Delta Prices $300 Million Senior Notes

Delta Air Lines (NYSE: DAL) today announced the pricing of its offering of $300 million aggregate principal amount of Convertible Senior Notes due 2023, to qualified institutional buyers pursuant to Rule 144A, and to non-U.S. persons pursuant to Regulation S, under the Securities Act of 1933, as amended (the “Securities Act”). The sale of the notes is expected to close on June 2, 2003.
Delta has granted the initial purchasers of the notes a 30-day option to purchase up to an additional $50 million principal amount of the notes.

Interest on the notes will be 8 percent per $1,000 principal amount and will be payable in cash in arrears semi-annually through June 3, 2023. Each note will be convertible into Delta common stock at a conversion price of $28 per share (equal to an initial conversion rate of approximately 35.7143 shares per $1,000 principal amount of notes), subject to adjustment in certain circumstances. Holders of the notes may convert their notes only if (i) the price of Delta’s common stock reaches a specified threshold; (ii) the trading price for the notes falls below certain thresholds; (iii) the notes have been called for redemption; or (iv) specified corporate transactions occur.

Delta may redeem all or some of the notes for cash at any time on or after June 5, 2008, at a redemption price equal to the principal amount of the notes plus any accrued and unpaid interest to the redemption date. Holders may require Delta to repurchase the notes on June 3 of 2008, 2013 and 2018, or in other specified circumstances, at a repurchase price equal to the principal amount due plus any accrued and unpaid interest to the repurchase date.
Delta plans to use the net proceeds from the offering for general corporate purposes.

This announcement is neither an offer to sell nor the solicitation of an offer to buy any security and shall not constitute an offer, solicitation or sale in any sale in any jurisdiction in which such offer, solicitation or sale is unlawful.

The notes being offered and the common stock issuable upon conversion of the notes have not been registered under the Securities Act, or any state securities laws, and unless so registered, may not be offered or sold in the United States except pursuant to an exemption from, or in a transaction not subject to, the registration requirements of the Securities Act and applicable state securities laws.

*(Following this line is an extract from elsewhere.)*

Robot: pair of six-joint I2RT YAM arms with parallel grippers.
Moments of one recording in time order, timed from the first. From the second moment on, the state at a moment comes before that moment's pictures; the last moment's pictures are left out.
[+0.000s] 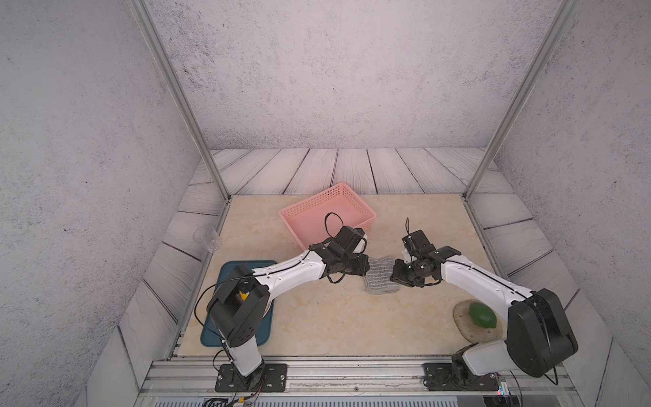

Delta Air Lines, the world’s second largest airline in terms of passengers carried and the leading U.S. carrier across the Atlantic, offers 5,386 flights each day to 435 destinations in 78 countries on Delta, Song, Delta Express, Delta Shuttle, Delta Connection and Delta’s worldwide partners. Delta is a founding member of SkyTeam, a global airline alliance that provides customers with extensive worldwide destinations, flights and services. For more information, please go to

Statements in this news release, which are not historical facts, including statements regarding Delta’s beliefs, expectations, estimates, intentions or strategies for the future, may be “forward-looking statements” under the Private Securities Litigation Reform Act of 1995. All forward-looking statements involve a number of risks and uncertainties that could cause actual results to differ materially from the plans, intentions, and expectations reflected in or suggested by the forward-looking statements. For a list of factors that could cause these differences, see the Form 10-Q that Delta filed with the SEC on May 15, 2003. Delta has no current intention to update its forward-looking statements.